* _TASK TO COMPLETE_: Word for word, print all of the lines below.

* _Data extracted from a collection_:
%%

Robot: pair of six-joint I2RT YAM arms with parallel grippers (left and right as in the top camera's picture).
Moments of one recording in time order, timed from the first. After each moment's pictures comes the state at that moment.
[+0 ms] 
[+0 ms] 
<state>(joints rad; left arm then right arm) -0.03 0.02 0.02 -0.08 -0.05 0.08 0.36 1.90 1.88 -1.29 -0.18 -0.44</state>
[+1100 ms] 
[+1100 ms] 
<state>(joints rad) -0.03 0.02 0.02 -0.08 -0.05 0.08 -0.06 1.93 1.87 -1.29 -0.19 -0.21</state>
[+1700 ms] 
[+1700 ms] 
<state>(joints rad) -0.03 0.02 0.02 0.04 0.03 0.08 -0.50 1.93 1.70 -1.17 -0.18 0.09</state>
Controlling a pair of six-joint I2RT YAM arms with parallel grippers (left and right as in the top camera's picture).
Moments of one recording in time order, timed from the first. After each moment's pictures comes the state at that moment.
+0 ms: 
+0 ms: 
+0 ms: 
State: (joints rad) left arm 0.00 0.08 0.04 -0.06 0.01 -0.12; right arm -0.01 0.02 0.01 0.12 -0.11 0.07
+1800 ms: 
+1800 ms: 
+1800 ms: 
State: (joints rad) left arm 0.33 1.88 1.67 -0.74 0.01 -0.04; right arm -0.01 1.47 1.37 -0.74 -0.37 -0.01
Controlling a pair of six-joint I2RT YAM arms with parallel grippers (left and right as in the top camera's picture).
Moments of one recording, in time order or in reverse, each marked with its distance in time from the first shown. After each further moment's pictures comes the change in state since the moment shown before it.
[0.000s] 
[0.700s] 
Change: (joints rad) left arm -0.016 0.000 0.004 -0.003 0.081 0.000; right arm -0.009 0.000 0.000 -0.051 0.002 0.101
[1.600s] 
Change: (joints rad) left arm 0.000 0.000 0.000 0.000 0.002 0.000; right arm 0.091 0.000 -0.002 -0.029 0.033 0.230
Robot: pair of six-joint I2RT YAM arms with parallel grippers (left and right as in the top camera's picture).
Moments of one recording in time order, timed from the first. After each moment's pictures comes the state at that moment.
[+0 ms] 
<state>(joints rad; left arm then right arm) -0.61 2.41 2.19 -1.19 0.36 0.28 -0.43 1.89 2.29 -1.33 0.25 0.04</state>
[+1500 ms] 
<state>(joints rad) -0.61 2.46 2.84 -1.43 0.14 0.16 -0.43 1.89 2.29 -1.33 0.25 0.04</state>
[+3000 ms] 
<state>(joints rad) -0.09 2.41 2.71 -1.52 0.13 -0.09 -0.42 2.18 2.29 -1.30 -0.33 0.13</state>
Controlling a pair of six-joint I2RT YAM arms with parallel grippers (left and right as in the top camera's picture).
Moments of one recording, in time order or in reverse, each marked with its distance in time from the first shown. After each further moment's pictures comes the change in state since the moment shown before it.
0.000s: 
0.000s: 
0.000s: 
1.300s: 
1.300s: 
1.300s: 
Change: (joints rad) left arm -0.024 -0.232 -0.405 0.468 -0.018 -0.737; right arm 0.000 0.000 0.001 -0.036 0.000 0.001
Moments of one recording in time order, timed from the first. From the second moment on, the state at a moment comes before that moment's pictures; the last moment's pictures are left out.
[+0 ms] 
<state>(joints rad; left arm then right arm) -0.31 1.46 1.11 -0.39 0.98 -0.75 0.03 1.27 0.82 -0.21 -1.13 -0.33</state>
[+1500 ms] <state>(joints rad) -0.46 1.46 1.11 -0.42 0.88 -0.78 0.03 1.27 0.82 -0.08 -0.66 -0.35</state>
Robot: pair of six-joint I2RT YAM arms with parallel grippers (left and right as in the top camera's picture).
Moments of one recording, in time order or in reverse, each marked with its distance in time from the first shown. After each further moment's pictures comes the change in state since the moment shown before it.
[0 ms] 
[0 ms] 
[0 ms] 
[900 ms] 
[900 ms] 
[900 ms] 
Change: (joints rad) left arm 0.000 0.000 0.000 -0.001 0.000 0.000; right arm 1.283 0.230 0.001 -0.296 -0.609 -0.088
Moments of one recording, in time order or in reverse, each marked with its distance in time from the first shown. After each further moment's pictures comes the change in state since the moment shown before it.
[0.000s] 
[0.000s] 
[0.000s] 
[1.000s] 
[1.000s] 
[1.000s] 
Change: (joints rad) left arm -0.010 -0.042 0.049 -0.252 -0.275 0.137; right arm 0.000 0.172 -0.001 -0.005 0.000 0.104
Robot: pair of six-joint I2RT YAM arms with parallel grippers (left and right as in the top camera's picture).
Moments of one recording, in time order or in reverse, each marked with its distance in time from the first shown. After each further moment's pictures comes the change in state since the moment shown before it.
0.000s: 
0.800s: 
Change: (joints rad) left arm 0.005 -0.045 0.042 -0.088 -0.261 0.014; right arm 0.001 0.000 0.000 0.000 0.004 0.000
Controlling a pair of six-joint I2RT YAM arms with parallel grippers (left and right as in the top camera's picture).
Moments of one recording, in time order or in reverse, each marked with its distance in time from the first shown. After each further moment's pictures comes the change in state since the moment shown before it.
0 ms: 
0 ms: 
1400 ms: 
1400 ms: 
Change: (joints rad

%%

* _WRITTEN RESPONSE_:
Robot: pair of six-joint I2RT YAM arms with parallel grippers (left and right as in the top camera's picture).
Moments of one recording in time order, timed from the first. After each moment's pictures comes the state at that moment.
[+0 ms] 
[+0 ms] 
<state>(joints rad; left arm then right arm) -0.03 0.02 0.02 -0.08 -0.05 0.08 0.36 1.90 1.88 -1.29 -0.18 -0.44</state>
[+1100 ms] 
[+1100 ms] 
<state>(joints rad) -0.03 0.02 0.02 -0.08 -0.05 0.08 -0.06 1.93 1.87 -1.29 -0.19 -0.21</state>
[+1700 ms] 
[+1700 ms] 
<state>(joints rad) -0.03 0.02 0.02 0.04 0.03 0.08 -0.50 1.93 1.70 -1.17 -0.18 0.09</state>
Controlling a pair of six-joint I2RT YAM arms with parallel grippers (left and right as in the top camera's picture).
Moments of one recording in time order, timed from the first. After each moment's pictures comes the state at that moment.
+0 ms: 
+0 ms: 
+0 ms: 
State: (joints rad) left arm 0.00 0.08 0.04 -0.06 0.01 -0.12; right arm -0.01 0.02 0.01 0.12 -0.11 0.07
+1800 ms: 
+1800 ms: 
+1800 ms: 
State: (joints rad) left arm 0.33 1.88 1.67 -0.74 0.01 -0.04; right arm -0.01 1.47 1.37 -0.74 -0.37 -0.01
Controlling a pair of six-joint I2RT YAM arms with parallel grippers (left and right as in the top camera's picture).
Moments of one recording, in time order or in reverse, each marked with its distance in time from the first shown. After each further moment's pictures comes the change in state since the moment shown before it.
[0.000s] 
[0.700s] 
Change: (joints rad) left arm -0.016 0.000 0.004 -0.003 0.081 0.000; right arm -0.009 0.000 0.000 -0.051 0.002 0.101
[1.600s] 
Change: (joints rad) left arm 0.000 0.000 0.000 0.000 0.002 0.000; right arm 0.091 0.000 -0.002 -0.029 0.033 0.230
Robot: pair of six-joint I2RT YAM arms with parallel grippers (left and right as in the top camera's picture).
Moments of one recording in time order, timed from the first. After each moment's pictures comes the state at that moment.
[+0 ms] 
<state>(joints rad; left arm then right arm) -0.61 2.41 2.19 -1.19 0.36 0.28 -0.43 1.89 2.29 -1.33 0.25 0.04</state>
[+1500 ms] 
<state>(joints rad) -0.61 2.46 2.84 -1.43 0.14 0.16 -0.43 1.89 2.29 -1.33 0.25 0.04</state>
[+3000 ms] 
<state>(joints rad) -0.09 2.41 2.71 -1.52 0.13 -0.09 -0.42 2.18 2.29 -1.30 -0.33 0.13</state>
Controlling a pair of six-joint I2RT YAM arms with parallel grippers (left and right as in the top camera's picture).
Moments of one recording, in time order or in reverse, each marked with its distance in time from the first shown. After each further moment's pictures comes the change in state since the moment shown before it.
0.000s: 
0.000s: 
0.000s: 
1.300s: 
1.300s: 
1.300s: 
Change: (joints rad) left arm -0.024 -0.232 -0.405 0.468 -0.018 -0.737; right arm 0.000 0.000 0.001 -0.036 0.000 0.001
Moments of one recording in time order, timed from the first. From the second moment on, the state at a moment comes before that moment's pictures; the last moment's pictures are left out.
[+0 ms] 
<state>(joints rad; left arm then right arm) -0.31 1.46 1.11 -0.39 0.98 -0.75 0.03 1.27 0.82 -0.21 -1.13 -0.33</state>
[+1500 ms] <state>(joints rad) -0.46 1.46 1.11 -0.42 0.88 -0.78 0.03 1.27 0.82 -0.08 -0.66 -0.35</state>
Robot: pair of six-joint I2RT YAM arms with parallel grippers (left and right as in the top camera's picture).
Moments of one recording, in time order or in reverse, each marked with its distance in time from the first shown. After each further moment's pictures comes the change in state since the moment shown before it.
[0 ms] 
[0 ms] 
[0 ms] 
[900 ms] 
[900 ms] 
[900 ms] 
Change: (joints rad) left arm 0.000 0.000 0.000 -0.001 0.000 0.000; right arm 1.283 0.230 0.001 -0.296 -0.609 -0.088
Moments of one recording, in time order or in reverse, each marked with its distance in time from the first shown. After each further moment's pictures comes the change in state since the moment shown before it.
[0.000s] 
[0.000s] 
[0.000s] 
[1.000s] 
[1.000s] 
[1.000s] 
Change: (joints rad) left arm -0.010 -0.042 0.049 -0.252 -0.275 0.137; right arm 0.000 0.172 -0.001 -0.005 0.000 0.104
Robot: pair of six-joint I2RT YAM arms with parallel grippers (left and right as in the top camera's picture).
Moments of one recording, in time order or in reverse, each marked with its distance in time from the first shown. After each further moment's pictures comes the change in state since the moment shown before it.
0.000s: 
0.800s: 
Change: (joints rad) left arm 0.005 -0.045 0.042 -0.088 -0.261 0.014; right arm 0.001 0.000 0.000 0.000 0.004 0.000
Controlling a pair of six-joint I2RT YAM arms with parallel grippers (left and right as in the top camera's picture).
Moments of one recording, in time order or in reverse, each marked with its distance in time from the first shown. After each further moment's pictures comes the change in state since the moment shown before it.
0 ms: 
0 ms: 
1400 ms: 
1400 ms: 
Change: (joints rad

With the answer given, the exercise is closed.